YOUR ASSIGNMENT: Taking the listing below, restate word for word each line from the line with "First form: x" to the line with "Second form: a", ends included, and stop there.

SOURCE MATERIAL:
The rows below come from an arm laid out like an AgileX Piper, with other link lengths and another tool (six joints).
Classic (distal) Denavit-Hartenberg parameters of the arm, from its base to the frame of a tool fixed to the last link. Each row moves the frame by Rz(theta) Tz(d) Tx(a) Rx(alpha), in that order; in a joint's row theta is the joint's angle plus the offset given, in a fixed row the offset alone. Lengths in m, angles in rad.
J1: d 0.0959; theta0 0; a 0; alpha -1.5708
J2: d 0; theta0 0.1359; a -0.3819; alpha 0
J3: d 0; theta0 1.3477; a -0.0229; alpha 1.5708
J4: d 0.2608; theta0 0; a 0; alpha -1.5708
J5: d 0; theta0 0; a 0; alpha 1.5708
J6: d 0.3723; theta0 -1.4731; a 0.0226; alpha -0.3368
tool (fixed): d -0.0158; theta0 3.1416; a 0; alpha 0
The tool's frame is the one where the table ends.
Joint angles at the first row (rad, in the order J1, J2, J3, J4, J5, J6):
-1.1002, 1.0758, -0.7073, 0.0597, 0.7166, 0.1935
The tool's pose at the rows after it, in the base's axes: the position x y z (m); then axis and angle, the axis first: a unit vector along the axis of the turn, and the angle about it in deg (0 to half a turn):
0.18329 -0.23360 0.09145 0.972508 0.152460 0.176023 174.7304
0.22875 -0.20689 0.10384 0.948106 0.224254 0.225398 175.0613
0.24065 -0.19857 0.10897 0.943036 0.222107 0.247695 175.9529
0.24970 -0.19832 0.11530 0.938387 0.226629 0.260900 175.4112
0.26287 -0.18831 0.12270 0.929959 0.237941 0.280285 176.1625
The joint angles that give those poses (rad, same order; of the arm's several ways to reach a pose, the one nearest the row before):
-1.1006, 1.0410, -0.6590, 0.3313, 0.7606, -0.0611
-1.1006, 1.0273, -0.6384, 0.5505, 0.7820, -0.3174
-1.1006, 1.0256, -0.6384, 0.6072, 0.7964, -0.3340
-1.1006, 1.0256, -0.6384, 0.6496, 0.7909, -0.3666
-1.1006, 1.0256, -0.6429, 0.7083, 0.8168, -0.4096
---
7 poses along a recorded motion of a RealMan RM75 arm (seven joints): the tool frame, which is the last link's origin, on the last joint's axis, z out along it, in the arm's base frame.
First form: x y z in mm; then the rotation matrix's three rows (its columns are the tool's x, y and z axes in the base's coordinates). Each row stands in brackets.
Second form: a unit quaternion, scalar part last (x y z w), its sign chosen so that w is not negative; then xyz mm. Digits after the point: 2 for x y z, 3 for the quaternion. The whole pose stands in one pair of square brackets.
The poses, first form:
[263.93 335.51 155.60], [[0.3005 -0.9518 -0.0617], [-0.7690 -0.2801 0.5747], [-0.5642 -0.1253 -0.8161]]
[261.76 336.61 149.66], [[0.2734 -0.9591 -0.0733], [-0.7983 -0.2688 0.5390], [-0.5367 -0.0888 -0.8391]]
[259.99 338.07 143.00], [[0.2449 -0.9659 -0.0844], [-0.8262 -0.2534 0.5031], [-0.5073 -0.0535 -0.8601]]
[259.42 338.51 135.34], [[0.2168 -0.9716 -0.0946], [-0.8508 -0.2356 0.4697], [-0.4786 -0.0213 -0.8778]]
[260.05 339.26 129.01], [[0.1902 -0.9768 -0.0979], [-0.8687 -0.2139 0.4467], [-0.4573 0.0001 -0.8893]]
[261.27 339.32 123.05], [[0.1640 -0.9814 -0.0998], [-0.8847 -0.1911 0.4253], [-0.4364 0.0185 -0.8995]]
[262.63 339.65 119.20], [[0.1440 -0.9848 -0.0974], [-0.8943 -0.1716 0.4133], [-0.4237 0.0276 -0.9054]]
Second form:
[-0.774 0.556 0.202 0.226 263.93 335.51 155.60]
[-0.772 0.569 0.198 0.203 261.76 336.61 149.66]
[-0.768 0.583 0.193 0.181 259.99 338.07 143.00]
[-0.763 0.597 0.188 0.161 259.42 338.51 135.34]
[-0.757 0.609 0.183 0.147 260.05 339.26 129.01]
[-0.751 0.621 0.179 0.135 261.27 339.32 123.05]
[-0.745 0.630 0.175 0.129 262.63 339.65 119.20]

EXERCISE SOLUTION:
First form: x y z in mm; then the rotation matrix's three rows (its columns are the tool's x, y and z axes in the base's coordinates). Each row stands in brackets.
Second form: a unit quaternion, scalar part last (x y z w), its sign chosen so that w is not negative; then xyz mm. Digits after the point: 2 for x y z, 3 for the quaternion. The whole pose stands in one pair of square brackets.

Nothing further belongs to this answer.